#### Problem to solve
Every line below between the line holding "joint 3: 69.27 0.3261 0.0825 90" and the line holding "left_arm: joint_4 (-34", inclusive, should be repeated exactly, and all other lines omitted.

----

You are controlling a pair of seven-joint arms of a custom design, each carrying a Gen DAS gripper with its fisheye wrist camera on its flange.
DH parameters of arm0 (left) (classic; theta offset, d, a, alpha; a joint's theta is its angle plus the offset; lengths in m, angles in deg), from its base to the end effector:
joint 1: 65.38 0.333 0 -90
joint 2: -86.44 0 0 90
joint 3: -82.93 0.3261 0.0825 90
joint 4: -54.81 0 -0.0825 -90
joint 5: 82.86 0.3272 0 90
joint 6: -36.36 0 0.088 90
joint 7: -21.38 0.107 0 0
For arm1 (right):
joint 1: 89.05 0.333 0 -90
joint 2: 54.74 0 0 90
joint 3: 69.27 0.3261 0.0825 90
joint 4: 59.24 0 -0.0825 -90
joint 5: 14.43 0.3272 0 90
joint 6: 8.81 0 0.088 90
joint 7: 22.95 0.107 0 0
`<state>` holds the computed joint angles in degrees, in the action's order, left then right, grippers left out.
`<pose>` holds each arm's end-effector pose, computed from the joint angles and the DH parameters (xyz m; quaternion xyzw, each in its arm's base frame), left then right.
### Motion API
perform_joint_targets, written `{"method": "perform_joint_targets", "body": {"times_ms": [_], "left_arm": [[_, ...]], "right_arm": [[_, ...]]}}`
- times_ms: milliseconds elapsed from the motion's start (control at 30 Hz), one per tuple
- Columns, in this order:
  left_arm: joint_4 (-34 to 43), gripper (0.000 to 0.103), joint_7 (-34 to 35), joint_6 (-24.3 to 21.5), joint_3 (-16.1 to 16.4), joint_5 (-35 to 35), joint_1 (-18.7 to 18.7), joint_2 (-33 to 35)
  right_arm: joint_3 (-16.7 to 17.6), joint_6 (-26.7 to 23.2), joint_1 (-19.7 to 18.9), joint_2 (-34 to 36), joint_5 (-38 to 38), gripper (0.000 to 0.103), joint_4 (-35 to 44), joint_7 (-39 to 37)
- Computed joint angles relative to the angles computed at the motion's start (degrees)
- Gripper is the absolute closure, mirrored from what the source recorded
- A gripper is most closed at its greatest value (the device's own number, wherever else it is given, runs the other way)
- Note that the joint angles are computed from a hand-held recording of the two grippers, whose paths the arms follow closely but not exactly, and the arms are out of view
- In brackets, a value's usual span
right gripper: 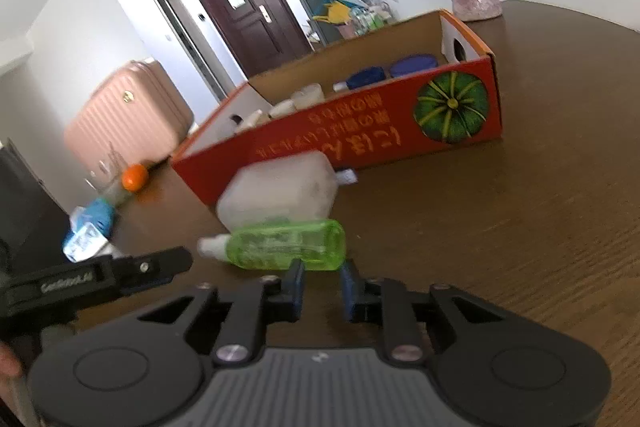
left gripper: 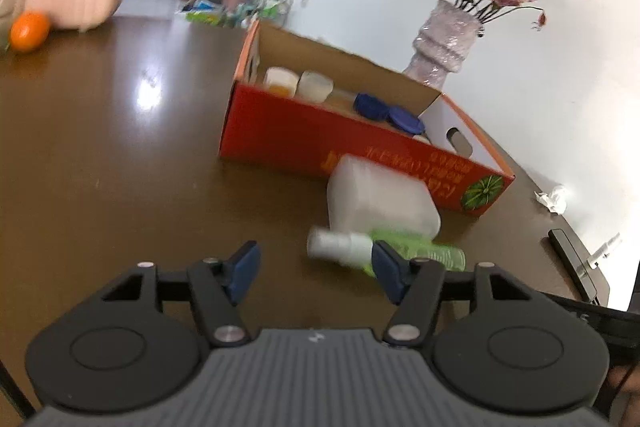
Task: Organize rigid objects
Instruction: 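Close both grippers on the green spray bottle, then carry the green spray bottle into the box and open both grippers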
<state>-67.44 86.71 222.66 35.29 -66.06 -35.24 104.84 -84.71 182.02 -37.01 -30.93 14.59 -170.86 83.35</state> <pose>0.5555 -0.1575 0.4630 -0.6194 0.6461 -0.4256 0.1333 0.5166 0.3501 0.4385 -0.5880 0.6592 -0.1171 0.4540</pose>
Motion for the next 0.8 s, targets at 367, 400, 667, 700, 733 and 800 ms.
{"method": "perform_joint_targets", "body": {"times_ms": [367, 400, 667, 700, 733, 800], "left_arm": [[6.3, 0.065, 7.1, -3.5, -3.1, -5.8, -0.6, 7.7], [6.2, 0.065, 7.3, -3.3, -3.0, -5.9, -0.8, 7.7], [4.2, 0.067, 4.7, -0.6, -0.4, -6.0, -2.8, 5.2], [3.5, 0.067, 4.0, 0.5, -0.4, -5.6, -2.8, 4.6], [2.6, 0.067, 3.3, 1.6, -0.8, -4.9, -2.3, 4.1], [1.3, 0.067, 1.5, 2.8, 0.1, -3.9, -2.9, 2.7]], "right_arm": [[5.3, 0.3, -6.2, 4.2, -0.6, 0.066, 6.2, 2.5], [5.4, 0.5, -6.1, 4.5, 0.3, 0.066, 6.5, 2.0], [4.1, 0.7, -4.8, 4.3, 0.8, 0.074, 6.2, 1.7], [3.7, 0.7, -4.4, 4.0, 0.9, 0.075, 5.8, 1.7], [3.6, 0.8, -4.2, 3.7, 1.1, 0.075, 5.3, 1.8], [4.2, 1.3, -4.6, 2.8, 1.4, 0.075, 4.2, 1.9]]}}
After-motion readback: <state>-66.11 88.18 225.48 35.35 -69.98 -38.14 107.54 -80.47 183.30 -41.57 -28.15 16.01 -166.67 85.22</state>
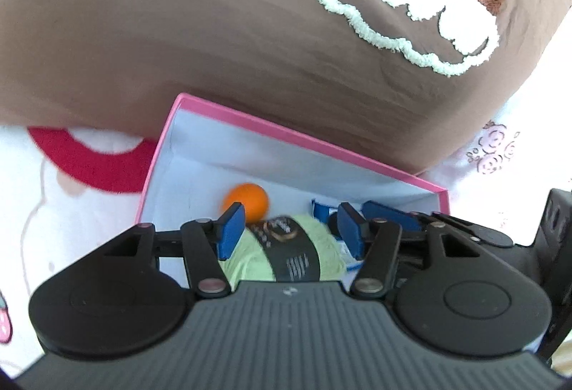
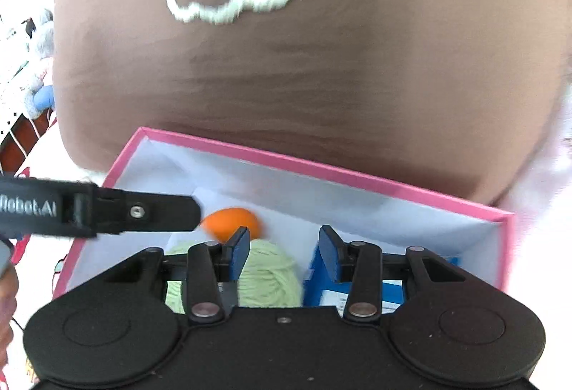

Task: Organize objects
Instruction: 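Open the left tool to release the sponge beside the yarn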

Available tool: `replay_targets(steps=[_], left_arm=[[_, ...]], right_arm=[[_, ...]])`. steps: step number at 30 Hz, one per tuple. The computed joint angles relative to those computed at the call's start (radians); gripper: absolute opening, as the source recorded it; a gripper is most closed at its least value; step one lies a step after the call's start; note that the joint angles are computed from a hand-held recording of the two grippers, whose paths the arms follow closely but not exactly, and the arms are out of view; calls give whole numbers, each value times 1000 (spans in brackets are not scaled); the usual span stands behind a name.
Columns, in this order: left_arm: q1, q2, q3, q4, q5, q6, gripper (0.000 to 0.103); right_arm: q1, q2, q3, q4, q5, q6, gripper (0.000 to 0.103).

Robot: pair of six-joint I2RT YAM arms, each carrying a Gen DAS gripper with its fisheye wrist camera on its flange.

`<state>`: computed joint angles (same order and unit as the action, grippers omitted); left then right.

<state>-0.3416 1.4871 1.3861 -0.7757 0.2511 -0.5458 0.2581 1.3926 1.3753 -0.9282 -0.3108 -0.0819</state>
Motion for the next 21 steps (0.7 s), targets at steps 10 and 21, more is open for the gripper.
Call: replay_targets(steps=[10,21], left_arm=[[-101,-136,37,-173,-170,66,61],[-161,-282,185,-462,-270,127,73]], right_arm=[[-21,-127,84,-154,-59,-34,49],[67,-301,138,-322,4,-56,73]])
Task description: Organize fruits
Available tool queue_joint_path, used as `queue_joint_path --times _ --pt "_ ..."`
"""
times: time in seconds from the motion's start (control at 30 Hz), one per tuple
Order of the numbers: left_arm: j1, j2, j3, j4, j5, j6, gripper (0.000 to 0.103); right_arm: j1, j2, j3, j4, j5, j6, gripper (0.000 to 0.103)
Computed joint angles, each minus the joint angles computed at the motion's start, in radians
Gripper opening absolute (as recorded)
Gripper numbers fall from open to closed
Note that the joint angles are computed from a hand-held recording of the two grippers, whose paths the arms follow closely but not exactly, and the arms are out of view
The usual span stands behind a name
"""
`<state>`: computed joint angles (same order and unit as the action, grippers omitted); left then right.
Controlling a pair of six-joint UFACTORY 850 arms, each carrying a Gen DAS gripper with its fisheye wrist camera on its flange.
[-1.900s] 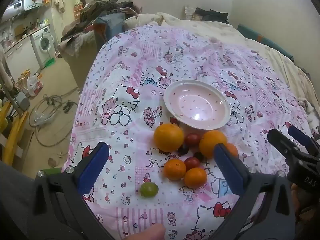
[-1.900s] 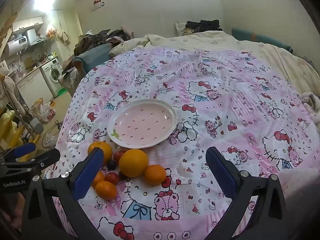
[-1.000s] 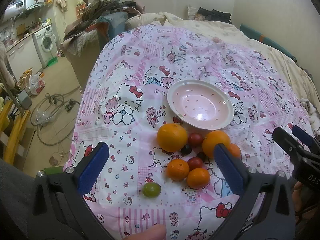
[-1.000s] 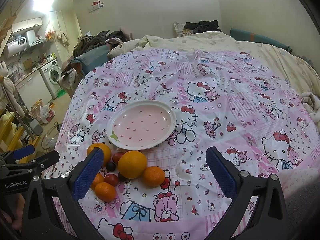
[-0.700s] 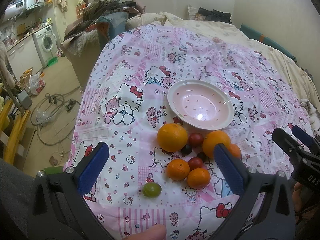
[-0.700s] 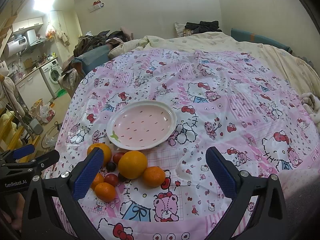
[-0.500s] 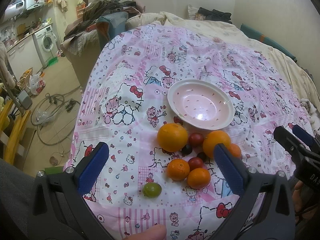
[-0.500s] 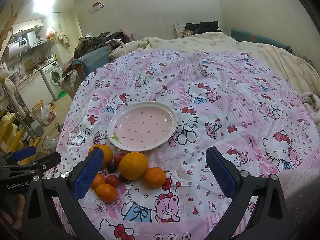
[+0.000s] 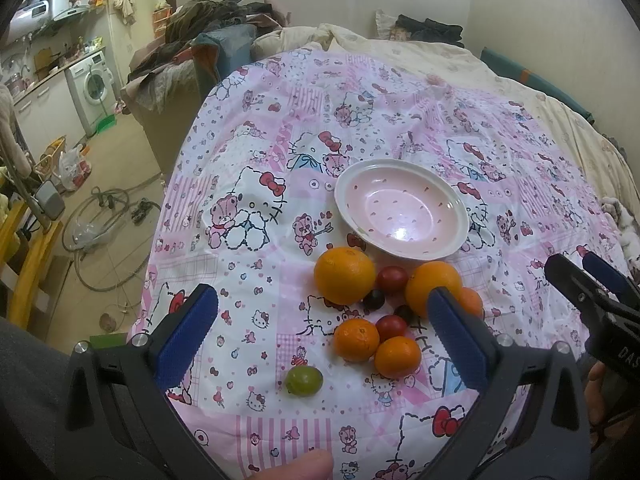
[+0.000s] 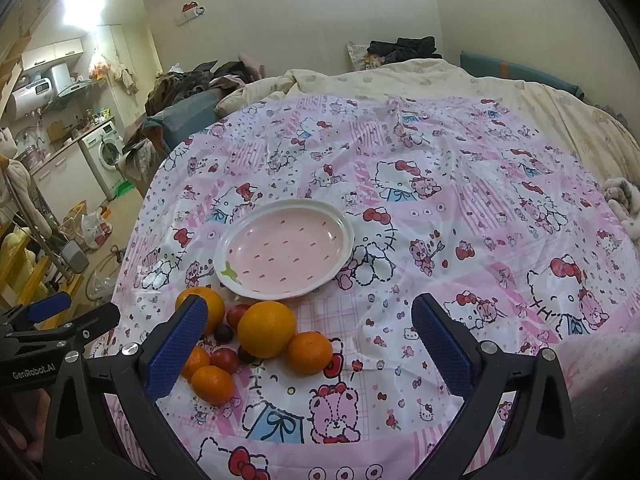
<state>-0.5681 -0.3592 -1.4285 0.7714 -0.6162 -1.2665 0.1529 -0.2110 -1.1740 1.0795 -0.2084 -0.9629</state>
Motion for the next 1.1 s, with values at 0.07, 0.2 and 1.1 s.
queue_joint_path --times 0.07,0.2,1.1 --pt "0.000 0.000 0.001 0.000 0.000 0.000 0.103 0.001 -0.001 0.000 -0.001 0.001 0.001 0.103" --pt "-0.001 -0.001 0.000 0.003 0.000 -0.005 0.103 0.000 0.000 0.000 0.001 0.001 -0.002 0.103" --pt "0.006 -0.007 -0.008 -0.016 -0.011 0.004 0.103 0.005 -0.012 -0.008 -0.061 -0.015 0.060 0.103"
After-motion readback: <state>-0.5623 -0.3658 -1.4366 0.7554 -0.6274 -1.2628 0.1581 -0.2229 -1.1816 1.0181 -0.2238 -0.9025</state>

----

#### Answer to the problem
joint 3: 69.27 0.3261 0.0825 90
joint 4: 59.24 0 -0.0825 -90
joint 5: 14.43 0.3272 0 90
joint 6: 8.81 0 0.088 90
joint 7: 22.95 0.107 0 0
`<state>` holds the computed joint angles in degrees, in the action's order, left then right, grippers left out.
`<pose>` holds each arm's end-effector pose, computed from the joint angles and the DH parameters (xyz m; quaternion xyzw, each in its arm's base frame), left then right.
### Motion API
perform_joint_targets, written `{"method": "perform_joint_targets", "body": {"times_ms": [_], "left_arm": [[_, ...]], "right_arm": [[_, ...]]}}`
- times_ms: milliseconds elapsed from the motion's start (control at 30 Hz), one per tuple
- Columns, in this order:
  left_arm: joint_4 (-34 to 43), gripper (0.000 to 0.103), joint_7 (-34 to 35), joint_6 (-24.3 to 21.5), joint_3 (-16.1 to 16.4), joint_5 (-35 to 35), joint_1 (-18.7 to 18.7), joint_2 (-33 to 35)

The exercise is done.